Unfortunately, Israel will be the real victim as its relations with the United States will suffer enormously. The withholding of strategic intelligence from Israel will be the least of Israel’s worries. With the sidelining of Iran as a nuclear bogeyman, the search for a final resolution of the Israel-Palestine conflict may return to the limelight. Even if the United States does not go so far as reversing itself in its opposition to a Middle East Nuclear Weapon Free Zone (MENWFZ), the White House in future may be expected to adopt some if not almost all of the following new initiatives even as it continues to reiterate that the U.S. remains committed to Israel’s genuine security requirements and the right to defend itself.
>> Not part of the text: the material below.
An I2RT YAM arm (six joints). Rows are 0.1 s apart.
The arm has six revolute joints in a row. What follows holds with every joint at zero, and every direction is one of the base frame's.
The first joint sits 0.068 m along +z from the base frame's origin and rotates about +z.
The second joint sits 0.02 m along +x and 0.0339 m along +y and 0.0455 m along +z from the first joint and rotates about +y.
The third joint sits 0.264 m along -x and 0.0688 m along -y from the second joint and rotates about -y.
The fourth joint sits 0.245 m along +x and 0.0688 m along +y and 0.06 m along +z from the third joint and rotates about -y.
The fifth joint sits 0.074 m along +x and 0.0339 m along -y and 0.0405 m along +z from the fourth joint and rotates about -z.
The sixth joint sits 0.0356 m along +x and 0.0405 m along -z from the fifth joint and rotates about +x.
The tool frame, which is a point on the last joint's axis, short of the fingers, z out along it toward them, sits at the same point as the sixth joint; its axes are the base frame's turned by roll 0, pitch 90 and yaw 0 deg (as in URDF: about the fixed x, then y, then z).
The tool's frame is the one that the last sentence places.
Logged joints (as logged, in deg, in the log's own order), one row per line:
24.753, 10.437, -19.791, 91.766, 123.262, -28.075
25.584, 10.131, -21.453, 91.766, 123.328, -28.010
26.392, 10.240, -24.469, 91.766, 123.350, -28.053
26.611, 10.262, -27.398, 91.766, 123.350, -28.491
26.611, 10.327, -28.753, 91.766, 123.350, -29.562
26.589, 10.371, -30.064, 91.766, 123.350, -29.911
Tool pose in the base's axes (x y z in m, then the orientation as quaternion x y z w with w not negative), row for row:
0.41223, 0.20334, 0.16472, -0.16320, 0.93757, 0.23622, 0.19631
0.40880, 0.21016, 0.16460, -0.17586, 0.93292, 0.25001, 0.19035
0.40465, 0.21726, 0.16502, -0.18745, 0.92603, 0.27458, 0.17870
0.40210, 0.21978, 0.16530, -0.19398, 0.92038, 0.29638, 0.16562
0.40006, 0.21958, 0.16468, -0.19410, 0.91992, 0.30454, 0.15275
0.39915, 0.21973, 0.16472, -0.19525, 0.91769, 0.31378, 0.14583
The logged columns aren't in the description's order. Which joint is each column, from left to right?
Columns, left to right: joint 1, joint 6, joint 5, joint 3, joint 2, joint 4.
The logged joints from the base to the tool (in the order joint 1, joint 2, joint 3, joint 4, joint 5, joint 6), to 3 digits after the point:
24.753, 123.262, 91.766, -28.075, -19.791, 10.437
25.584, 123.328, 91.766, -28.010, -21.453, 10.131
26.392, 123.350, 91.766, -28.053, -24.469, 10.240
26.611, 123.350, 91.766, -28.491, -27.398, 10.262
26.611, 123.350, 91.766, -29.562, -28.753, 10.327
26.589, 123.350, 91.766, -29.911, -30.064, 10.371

- Prioritizing the creation of two states, Israel and Palestine, living side by side in peace and security
- Denounce many of the myriad of efforts by Israel to develop a one-state future for the territory between the Jordan River and the Mediterranean with Palestinians only having “autonomy”
- Cease expending diplomatic capital to protect Israel from international actions against Israeli policies with which the U.S. disagrees
- Explicitly begin depicting any expansion of West Bank settlements outside of the areas already agreed to be traded when a two state solution is agreed upon as not simply “illegitimate” but as “illegal” and a violation of the Fourth Geneva Convention
- Abstain from, or even support, a UN Security Council Resolution condemning Israeli settlement expansion
- Support a UN Security Council resolution setting forth a framework for a two-state final status agreement that include a basic set of principles
- If not 4 above, the U.S. may independently put forth a framework for a final status agreement including fundamental principles as the basis for such an agreement
- Provide indirect and even overt support for the Arab Peace Initiative and explore and move towards recognizing the Palestinian Authority as the government of an independent state
- Provide a myriad of indirect forms of support for the “peace” parties in Israel
- Move to deny tax-exempt status to American organizations that use tax-deductible funds to support west bank settlements.
Israel is now on the most dangerous swamp since the end of the Six Day War. Netanyahu, the man most Israelis believe was best equipped to defend Israel’s security interests, has emerged as the leader who has most endangered those interests. The Israeli ship of state is now surrounded by shoals and needs a highly skilled captain to avoid crashing on the rocks. If Netanyahu is re-elected, as seems likely, the danger will increase enormously. Iran will remain as Israel’s most threatening enemy with a leader least capable of countering the threat.